**WHAT THIS TASK INVOLVES:**
Return the data below exactly, please, but drop the pictures.

**GIVEN MATERIAL:**
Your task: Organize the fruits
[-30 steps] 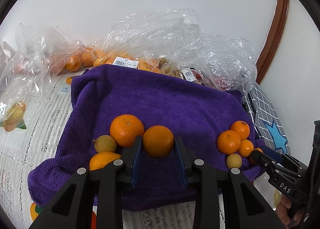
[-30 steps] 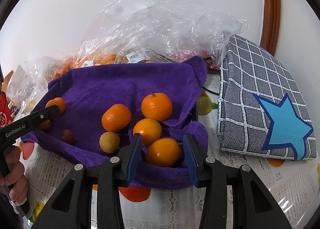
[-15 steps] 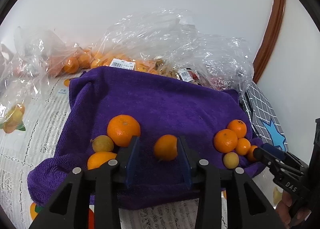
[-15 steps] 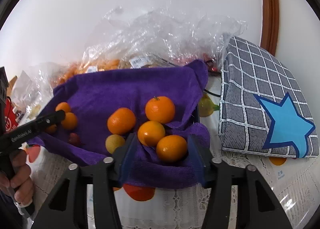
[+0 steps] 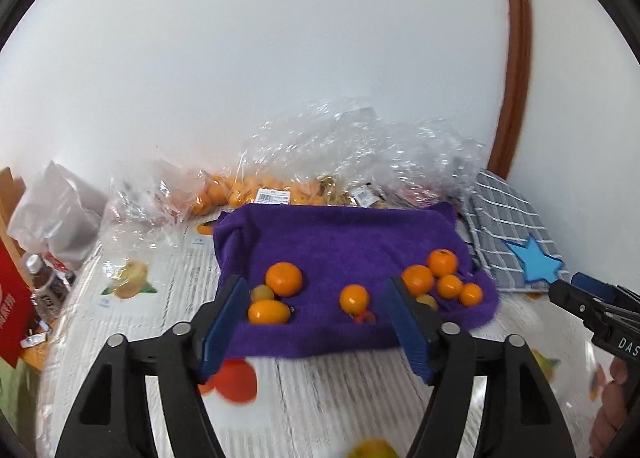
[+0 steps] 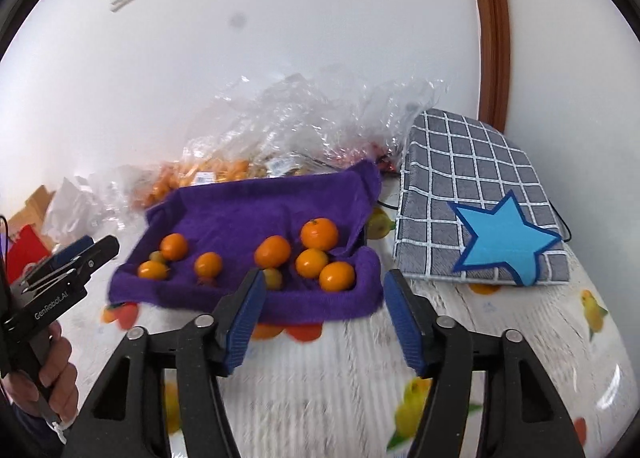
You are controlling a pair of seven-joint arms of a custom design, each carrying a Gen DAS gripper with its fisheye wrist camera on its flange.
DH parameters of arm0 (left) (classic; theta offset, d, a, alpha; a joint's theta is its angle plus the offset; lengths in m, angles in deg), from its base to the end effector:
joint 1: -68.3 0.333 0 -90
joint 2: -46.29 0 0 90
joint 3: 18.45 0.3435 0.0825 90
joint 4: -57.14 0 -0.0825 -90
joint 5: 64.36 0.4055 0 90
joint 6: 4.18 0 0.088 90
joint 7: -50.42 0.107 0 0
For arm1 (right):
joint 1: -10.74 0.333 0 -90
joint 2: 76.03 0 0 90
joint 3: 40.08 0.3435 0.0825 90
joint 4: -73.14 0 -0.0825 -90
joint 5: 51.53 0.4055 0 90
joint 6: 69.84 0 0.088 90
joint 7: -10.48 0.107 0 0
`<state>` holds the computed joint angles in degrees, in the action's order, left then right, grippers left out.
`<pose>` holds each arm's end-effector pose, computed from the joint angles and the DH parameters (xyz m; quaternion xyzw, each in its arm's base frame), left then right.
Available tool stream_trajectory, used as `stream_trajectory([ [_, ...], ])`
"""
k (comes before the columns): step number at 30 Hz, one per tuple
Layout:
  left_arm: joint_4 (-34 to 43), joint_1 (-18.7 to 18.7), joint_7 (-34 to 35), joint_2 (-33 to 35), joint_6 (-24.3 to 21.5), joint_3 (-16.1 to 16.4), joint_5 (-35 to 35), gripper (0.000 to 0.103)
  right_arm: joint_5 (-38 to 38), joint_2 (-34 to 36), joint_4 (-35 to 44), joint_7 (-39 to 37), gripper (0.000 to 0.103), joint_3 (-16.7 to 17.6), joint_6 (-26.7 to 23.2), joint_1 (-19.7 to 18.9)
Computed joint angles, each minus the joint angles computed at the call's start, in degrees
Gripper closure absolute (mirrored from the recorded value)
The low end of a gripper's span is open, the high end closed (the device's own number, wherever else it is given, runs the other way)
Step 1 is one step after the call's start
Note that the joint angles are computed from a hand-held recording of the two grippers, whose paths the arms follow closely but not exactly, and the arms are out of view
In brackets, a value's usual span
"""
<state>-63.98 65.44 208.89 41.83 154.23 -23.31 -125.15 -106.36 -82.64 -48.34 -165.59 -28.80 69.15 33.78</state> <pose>0.5817 -0.0426 0.5331 -0.4667 0.7564 -0.4058 0.2130 0.4706 0.3219 0.5266 -0.4954 0.7611 -0.2974 0.2949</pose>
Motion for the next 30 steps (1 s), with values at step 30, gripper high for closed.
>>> stream_trajectory([
  [30,-12.0,-4.4,-9.6,-17.4,0.8,7.0,8.3,0.016,3.7,-11.2,-2.6,3.3,0.001,8.6,-15.6,4.4],
])
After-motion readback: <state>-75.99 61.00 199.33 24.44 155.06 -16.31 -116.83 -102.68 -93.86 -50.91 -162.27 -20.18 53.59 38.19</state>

**EXERCISE ANSWER:**
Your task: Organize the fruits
[-30 steps] 
[-30 steps] 
[-15 steps] 
[-15 steps] 
[+0 steps] 
[+0 steps] 
You are controlling a pair of seven-joint arms of a custom design, each carrying a Gen DAS gripper with its fisheye wrist camera on its flange.
DH parameters of arm0 (left) (classic; theta offset, d, a, alpha; a joint's theta is its angle plus the offset; lengths in m, angles in deg), from its base to the end effector:
joint 1: -68.3 0.333 0 -90
joint 2: -46.29 0 0 90
joint 3: 18.45 0.3435 0.0825 90
joint 4: -57.14 0 -0.0825 -90
joint 5: 64.36 0.4055 0 90
joint 6: 4.18 0 0.088 90
joint 7: -50.42 0.107 0 0
For arm1 (right):
joint 1: -10.74 0.333 0 -90
joint 2: 76.03 0 0 90
joint 3: 40.08 0.3435 0.0825 90
joint 4: -73.14 0 -0.0825 -90
joint 5: 51.53 0.4055 0 90
joint 6: 69.84 0 0.088 90
joint 7: -10.48 0.107 0 0
`<state>` holds the computed joint angles in degrees, in the action's order, left then right, grippers left out.
`<pose>` holds each arm's end-effector pose, computed from the joint angles and the DH parameters (xyz m; quaternion xyzw, each in its arm's base frame), left then right.
Available tool stream_trajectory, used as `stream_trajectory([ [_, ...], ])`
"""
k (comes before the columns): step number at 30 Hz, one per tuple
Layout:
  left_arm: joint_4 (-34 to 43), joint_1 (-18.7 to 18.7), joint_7 (-34 to 35), joint_2 (-33 to 35), joint_6 (-24.3 to 21.5), joint_3 (-16.1 to 16.4), joint_5 (-35 to 35), gripper (0.000 to 0.103)
  right_arm: joint_5 (-38 to 38), joint_2 (-34 to 36), joint_4 (-35 to 44), joint_7 (-39 to 37), gripper (0.000 to 0.103), joint_3 (-16.7 to 17.6), joint_6 (-26.7 to 23.2), joint_1 (-19.7 to 18.9)
Computed joint angles, each minus the joint angles computed at the call's start, in degrees
Gripper closure absolute (mirrored from the recorded value)
The low end of a gripper's span is open, the high end closed (the device's own number, wherever else it is given, runs the other way)
Step 1 is one step after the call's start
Note that the joint angles are computed from a hand-held recording of the two grippers, whose paths the arms follow closely but not exactly, and the arms are out of view
In brackets, a value's usual span
"""
<state>-63.98 65.44 208.89 41.83 154.23 -23.31 -125.15 -106.36 -82.64 -48.34 -165.59 -28.80 69.15 33.78</state> <pose>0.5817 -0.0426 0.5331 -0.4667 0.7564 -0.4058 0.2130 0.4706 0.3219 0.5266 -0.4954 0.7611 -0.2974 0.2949</pose>
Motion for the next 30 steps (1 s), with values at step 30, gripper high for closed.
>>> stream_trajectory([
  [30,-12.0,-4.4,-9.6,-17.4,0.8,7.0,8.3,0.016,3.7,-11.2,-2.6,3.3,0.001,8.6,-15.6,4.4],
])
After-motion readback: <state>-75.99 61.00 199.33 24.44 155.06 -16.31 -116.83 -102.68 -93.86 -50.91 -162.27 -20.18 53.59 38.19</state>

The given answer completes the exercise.